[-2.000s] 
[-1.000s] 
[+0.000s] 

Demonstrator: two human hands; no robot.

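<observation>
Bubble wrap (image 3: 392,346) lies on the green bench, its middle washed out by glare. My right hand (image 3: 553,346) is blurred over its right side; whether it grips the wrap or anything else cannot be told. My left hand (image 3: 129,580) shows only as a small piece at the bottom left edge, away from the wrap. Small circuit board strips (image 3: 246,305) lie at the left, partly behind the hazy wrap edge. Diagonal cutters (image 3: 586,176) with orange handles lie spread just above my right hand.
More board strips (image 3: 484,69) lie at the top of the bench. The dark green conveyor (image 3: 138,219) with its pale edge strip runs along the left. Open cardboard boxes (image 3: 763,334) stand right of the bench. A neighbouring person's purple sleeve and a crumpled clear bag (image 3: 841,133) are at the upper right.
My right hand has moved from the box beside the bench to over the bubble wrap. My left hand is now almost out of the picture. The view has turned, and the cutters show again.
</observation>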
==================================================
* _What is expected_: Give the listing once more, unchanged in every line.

* _Response to the task_:
[-2.000s] 
[-1.000s] 
[+0.000s] 

Demonstrator: two human hands; no robot.

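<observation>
Bubble wrap (image 3: 392,346) lies on the green bench, its middle washed out by glare. My right hand (image 3: 553,346) is blurred over its right side; whether it grips the wrap or anything else cannot be told. My left hand (image 3: 129,580) shows only as a small piece at the bottom left edge, away from the wrap. Small circuit board strips (image 3: 246,305) lie at the left, partly behind the hazy wrap edge. Diagonal cutters (image 3: 586,176) with orange handles lie spread just above my right hand.
More board strips (image 3: 484,69) lie at the top of the bench. The dark green conveyor (image 3: 138,219) with its pale edge strip runs along the left. Open cardboard boxes (image 3: 763,334) stand right of the bench. A neighbouring person's purple sleeve and a crumpled clear bag (image 3: 841,133) are at the upper right.
My right hand has moved from the box beside the bench to over the bubble wrap. My left hand is now almost out of the picture. The view has turned, and the cutters show again.
</observation>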

That finishes the exercise, with nothing more to add.